Still, while the trumpet leads the 19th century orchestral brass section, there’s surprisingly little Romantic solo music in its repertoire. However, after the pioneering work done by John Philip Sousa’s lead cornettist, Herbert L. Clarke, and early jazz performers like Bix Beiderbecke and Louis Armstrong, the trumpet began to come into its own as a solo instrument in the 20th century. The technological and technical possibilities of the trumpet are still growing, as well the possibilities that come from combining the instrument with electronics.

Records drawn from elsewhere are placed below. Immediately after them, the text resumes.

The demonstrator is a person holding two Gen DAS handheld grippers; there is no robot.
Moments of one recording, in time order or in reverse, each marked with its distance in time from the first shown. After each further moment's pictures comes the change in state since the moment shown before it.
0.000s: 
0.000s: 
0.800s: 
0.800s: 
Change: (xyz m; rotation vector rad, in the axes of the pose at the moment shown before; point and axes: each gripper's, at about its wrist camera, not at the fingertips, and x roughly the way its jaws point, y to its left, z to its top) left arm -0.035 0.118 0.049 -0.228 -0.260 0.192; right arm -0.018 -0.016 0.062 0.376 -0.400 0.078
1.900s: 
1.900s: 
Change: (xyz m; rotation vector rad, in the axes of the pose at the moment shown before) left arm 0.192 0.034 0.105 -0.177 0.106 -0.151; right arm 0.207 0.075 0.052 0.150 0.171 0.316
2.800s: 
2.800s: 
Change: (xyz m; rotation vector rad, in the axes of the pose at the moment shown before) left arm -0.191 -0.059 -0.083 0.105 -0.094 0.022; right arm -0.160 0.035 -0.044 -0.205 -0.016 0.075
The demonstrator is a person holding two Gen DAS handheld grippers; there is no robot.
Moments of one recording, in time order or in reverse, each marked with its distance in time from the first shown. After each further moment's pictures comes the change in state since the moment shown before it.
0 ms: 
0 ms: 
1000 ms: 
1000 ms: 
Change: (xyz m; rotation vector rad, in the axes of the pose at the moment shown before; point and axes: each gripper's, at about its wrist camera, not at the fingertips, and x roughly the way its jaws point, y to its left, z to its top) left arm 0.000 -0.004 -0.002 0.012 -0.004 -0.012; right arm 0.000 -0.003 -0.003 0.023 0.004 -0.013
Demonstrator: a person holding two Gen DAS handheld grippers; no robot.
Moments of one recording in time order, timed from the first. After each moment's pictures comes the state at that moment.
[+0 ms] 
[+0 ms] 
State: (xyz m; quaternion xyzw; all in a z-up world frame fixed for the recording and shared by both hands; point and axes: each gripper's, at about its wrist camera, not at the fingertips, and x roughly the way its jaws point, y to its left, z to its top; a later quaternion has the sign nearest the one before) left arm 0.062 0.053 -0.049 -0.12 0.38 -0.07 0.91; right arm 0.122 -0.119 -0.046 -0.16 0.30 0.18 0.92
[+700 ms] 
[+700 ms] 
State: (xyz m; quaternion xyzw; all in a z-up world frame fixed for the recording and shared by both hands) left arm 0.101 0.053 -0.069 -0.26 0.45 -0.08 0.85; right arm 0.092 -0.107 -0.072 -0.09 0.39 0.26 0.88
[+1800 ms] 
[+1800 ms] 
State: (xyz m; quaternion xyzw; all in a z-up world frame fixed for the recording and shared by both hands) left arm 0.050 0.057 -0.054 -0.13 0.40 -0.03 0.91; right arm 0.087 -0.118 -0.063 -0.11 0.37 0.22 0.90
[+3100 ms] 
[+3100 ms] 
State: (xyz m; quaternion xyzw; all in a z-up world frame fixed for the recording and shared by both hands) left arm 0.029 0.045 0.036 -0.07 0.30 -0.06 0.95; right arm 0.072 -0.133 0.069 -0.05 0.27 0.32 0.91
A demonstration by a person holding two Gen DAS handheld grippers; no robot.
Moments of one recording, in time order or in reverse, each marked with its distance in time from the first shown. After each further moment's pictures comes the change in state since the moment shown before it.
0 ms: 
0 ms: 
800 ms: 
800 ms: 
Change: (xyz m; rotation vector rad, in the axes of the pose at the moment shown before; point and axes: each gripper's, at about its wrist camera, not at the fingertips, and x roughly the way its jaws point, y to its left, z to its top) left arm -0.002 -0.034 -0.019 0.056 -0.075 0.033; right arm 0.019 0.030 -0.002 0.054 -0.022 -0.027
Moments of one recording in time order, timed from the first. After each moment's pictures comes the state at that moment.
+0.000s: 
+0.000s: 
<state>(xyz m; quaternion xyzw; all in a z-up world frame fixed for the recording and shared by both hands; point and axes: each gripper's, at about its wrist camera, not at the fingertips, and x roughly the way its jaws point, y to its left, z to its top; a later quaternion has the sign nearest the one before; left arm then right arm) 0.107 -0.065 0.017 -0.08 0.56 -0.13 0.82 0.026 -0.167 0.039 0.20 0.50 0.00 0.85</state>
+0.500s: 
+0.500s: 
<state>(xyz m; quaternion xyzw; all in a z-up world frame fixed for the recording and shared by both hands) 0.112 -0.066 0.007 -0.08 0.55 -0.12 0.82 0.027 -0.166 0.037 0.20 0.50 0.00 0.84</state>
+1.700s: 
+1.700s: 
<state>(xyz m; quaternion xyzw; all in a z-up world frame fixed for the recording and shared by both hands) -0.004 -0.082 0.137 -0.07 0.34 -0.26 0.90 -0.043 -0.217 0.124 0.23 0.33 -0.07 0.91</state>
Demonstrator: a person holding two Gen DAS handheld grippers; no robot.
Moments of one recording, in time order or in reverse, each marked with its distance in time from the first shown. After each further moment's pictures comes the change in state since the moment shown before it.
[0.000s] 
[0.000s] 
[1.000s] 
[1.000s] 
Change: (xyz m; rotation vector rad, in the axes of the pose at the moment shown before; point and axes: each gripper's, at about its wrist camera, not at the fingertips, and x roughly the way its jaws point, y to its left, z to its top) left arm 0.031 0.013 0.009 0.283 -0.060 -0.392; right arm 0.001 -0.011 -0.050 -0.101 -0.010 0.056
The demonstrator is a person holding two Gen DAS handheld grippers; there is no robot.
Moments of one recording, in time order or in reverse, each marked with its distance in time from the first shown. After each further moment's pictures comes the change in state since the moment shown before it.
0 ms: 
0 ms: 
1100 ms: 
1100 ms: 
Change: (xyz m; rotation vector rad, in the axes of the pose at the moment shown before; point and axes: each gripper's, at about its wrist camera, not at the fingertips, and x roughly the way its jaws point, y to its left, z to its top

Trumpet repertoire is rapidly expanding, and it’s a field in which there is still much important research to be done.

Some of the most interesting work being done by trumpeters today comes from the early music movement, where new information about ancient times is constantly changing how we approach the instrument. And it would be remiss to ignore the important contributions being made by players from jazz, free improvisation, and non-Western traditions.

Buzz off!

The production of sound on a brass instrument, such as the trumpet, is achieved by blowing air through “m” shaped lips, or “buzzing” into the mouthpiece. Through changes of embouchure (the position, tension and flexibility of the lips in relation to the mouthpiece) overtones and harmonics are created which allow for changes of pitch. The size, shape and dimensions of the mouthpiece used directly affect the resulting timbre of the instrument. These elements also influence facility and comfort for the player.

Amy Horvey’s Trumpet Tips

For the beginner
What would you consider to be an important, yet often overlooked element of instrument care that trumpeters should follow in order to maintain their instrument?
Get your trumpet cleaned and calibrated regularly by a professional! It's a precision instrument and having everything tuned up and in working order can make a big difference. I go to Ron Partch Brasswind in Toronto, who uses ultrasound vibrations to internally clean the horn; hi-tech stuff.

For the intermediate
What is an essential daily routine that intermediate-level trumpeters should have in their arsenal to maintain and further develop their playing?
Practice in 20-minute increments, making sure that you rest as much as you play. Practice your fundamentals: air flow exercises, lip flexibilities, scales, and Clarke studies.

For the advanced
What would you recommend as a potentially inexpensive way to upgrade a trumpet for someone who may not be able to afford a professional instrument?
You can try second-hand instruments. Fortunately, trumpets are relatively cheap instruments and you can find an inexpensive horn that can last a lifetime!

If you could recommend one work and recording that would romance anyone into falling in love with the trumpet, what would it be and why?

Giacinto Scelsi's phantasmic Quattro pezzi would have to be my choice. It's a piece from the 1950s and there are not many recordings available, so I can't resist blowing my own horn, so to speak, and recommending my own recording on my album Interview, released on the Malasartes Musique label.

Trumpeter Amy Horvey regularly works with the National Arts Centre and Montreal Symphony Orchestras. She has appeared in festivals including the Montreal Baroque Festival, the Ottawa Chamber Music Festival, and the 2010 Vancouver Cultural Olympiad, and has worked with leading early music ensembles including Ensemble Caprice and the Studio de Musique Ancienne de Montréal. She teaches at Concordia University. amyhorvey.com

Did You Know?

While the trumpet was still trying to find its identity through the 18th century, two works left their mark and continue to be significant pieces of the repertoire: a trumpet concerto by Franz Joseph Haydn (1796) and another by Johann Nepomuk Hummel (1803). Both works were written for Austrian trumpet virtuoso Anton Weidinger.